State Senate Hopeful Gets Governor's Backing


Cameron Udall, a 33-year-old Democrat running for the District 5 State Senate seat, has little trouble identifying the issues that trouble her.

They are, she said, Arizona's lowly national rankings in child care, health, education and economy.


Cameron Udall

Arizona is rated the third-worst state to raise a child and brutal deaths of children have risen 58 percent, she said. Also, Arizona is the second-worst state in providing jobs with health insurance and the 10th highest in infant-mortality rate.

In education, the state is third lowest in per-pupil funding and 11th lowest in reading scores, she said.Arizona also has the highest drop-out and truancy rate in the nation and teacher salaries are $5,000 lower than the national average, Udall said.

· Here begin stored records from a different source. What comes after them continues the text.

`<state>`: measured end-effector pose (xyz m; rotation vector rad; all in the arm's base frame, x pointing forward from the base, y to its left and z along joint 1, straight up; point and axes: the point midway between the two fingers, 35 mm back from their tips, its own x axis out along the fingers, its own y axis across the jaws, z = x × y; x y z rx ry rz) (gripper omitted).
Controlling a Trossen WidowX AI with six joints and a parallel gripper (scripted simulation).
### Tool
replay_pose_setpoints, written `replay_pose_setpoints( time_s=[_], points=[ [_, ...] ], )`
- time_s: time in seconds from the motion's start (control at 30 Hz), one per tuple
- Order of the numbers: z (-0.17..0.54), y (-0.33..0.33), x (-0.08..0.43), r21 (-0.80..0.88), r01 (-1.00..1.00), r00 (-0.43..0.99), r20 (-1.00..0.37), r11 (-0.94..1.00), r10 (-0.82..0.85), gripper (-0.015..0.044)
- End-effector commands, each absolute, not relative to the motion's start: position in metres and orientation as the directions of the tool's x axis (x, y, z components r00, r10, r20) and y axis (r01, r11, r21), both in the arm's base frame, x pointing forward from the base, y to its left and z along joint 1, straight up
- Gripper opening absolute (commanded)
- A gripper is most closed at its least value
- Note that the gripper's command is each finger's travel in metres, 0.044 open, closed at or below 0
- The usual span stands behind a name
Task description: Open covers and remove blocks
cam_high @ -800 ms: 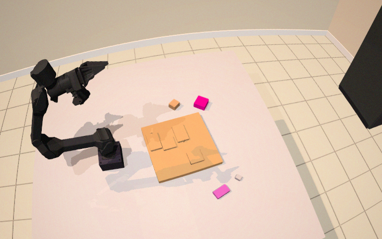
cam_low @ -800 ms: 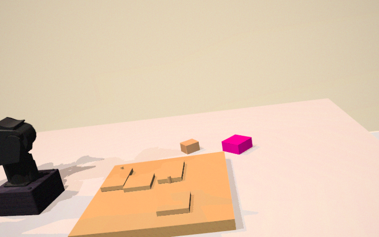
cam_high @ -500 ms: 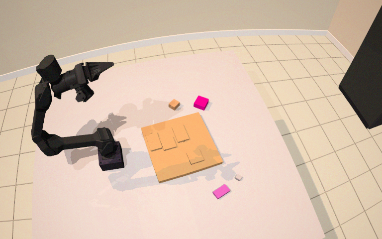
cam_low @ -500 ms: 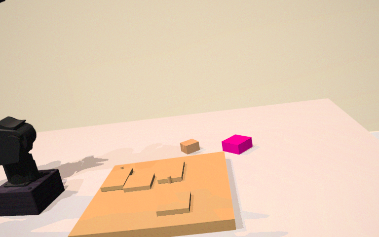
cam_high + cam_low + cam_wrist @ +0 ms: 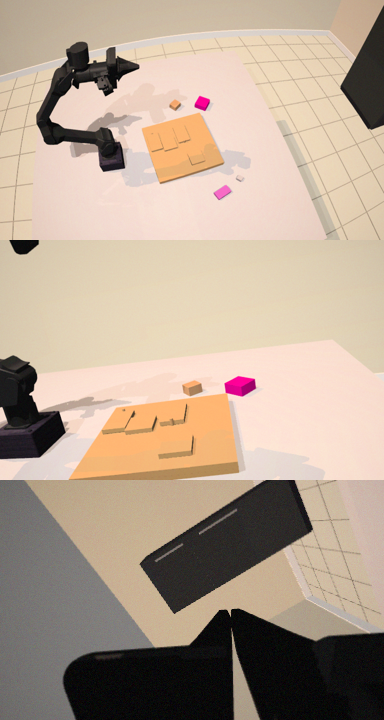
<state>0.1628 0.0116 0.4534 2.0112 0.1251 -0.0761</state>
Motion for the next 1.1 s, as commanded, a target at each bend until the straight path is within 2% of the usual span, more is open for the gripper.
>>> replay_pose_setpoints(
  time_s=[0.0, 0.5, 1.07],
  points=[
    [0.438, 0.015, 0.186, 0.934, 0.197, 0.98, -0.193, -0.297, 0.043, 0.0],
    [0.386, 0.013, 0.251, 0.901, 0.423, 0.906, -0.423, 0.099, -0.021, 0.0],
    [0.312, 0.0, 0.309, 0.621, 0.584, 0.753, -0.655, 0.522, -0.064, 0.0]
  ],
)
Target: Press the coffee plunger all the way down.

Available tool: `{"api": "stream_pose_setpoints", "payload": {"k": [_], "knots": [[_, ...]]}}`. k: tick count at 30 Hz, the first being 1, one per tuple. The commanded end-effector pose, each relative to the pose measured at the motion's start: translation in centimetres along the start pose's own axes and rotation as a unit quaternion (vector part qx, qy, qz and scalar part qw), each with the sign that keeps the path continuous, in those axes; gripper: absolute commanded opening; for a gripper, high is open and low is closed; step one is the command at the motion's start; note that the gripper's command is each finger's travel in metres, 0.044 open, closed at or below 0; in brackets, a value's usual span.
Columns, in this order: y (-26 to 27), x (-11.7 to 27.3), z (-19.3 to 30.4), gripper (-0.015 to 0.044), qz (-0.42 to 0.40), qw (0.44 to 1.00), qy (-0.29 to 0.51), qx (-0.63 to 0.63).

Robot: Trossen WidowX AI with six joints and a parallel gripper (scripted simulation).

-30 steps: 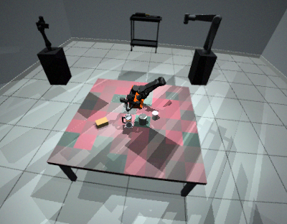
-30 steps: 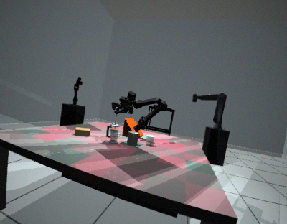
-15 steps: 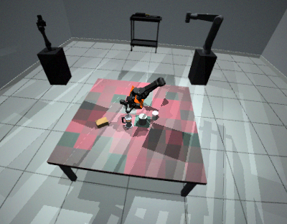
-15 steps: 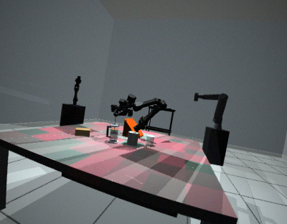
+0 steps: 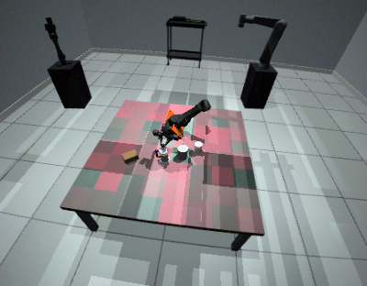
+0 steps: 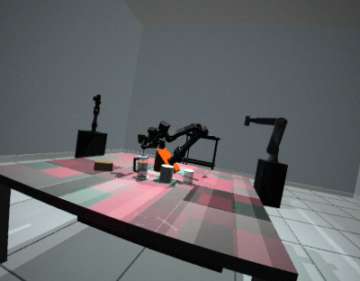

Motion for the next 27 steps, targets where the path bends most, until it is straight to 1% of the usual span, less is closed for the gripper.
{"api": "stream_pose_setpoints", "payload": {"k": [1, 27], "knots": [[-0.48, -0.93, 2.71, 0.0115, 0.001, 0.999, 0.042, -0.024], [-0.73, -1.12, 2.36, 0.0115, 0.001, 0.999, 0.042, -0.024]]}}
Point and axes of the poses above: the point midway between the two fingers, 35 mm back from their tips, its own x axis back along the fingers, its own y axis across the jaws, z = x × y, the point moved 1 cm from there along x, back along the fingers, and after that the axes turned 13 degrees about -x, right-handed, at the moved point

Economically, the state has the ninth-highest disparity in family income between the richest and the poorest citizens. The state also struggles with the fourth-worst poverty rate, Udall said.

Arizona's median income is 3.5 percent below the national average and 23 percent of Arizona children live in poverty, compared to 17 percent nationally, she said.

"I know we can do better than this," Udall said.

Her promise if elected is "to do all that I can to make sure Arizona becomes one of the best states (in which) to raise a child by providing more funding for the students as well as teachers."As a rural senator, she says, she will work to bring more jobs to small-town Arizona.

That can be done, she said, "... by using what we have, like reviving the timber industry, while ensuring we don't lose the industries we do have, like cattle, mining and tourism," she said.

Udall brings to the campaign trail one of the most well-known names in Arizona politics. Her family helped settle St. Johns in the 1870s.

Her great-great-grandfather, David King Udall, served in the Arizona Territorial Legislature. The family also has produced a secretary of the interior who served two American presidents, a solicitor general who served another president, four members of Congress, two chief justices of the Arizona Supreme Court, two mayors of Phoenix and five Arizona county attorneys.

"I've always been the daughter or niece of someone in office," Udall said. "Now, I'm the one running."

Recently, Udall picked up the support of Gov. Janet Napolitano who said the candidate's interests in education, child protective services and all-day kindergarten are important.

"I think Cam Udall has views similar to what I think needs to happen at the Legislature to move things forward."

Udall is appreciative of the governor's support.

"I think it will be a great help," she said. "I'm going to do what she did in the governor's race and work very hard."

Although she also been endorsed by former governor Rose Mofford as well, it's the support the Arizona Education Association has thrown behind her she's most proud of.

"After all, kids are all we have," she said.

Udall got her start in politics during her junior year at St. Johns High School when she served as a page in the United States Senate.

After graduating from St. Johns in 1989, she attend Brigham Young University for two years. She then studied at Trinity College in Dublin, Ireland before eventually returning to Arizona and earning a degree in psychology from Arizona State University in 1999. Only recently, she received her law degree from the Appalachian School of Law in Grundy, Va. After the bar exam, she returned to the family ranch in St. Johns.

"Being back home made me realize the ties I have to this area," she said. "That's when I decided to run for the state senate."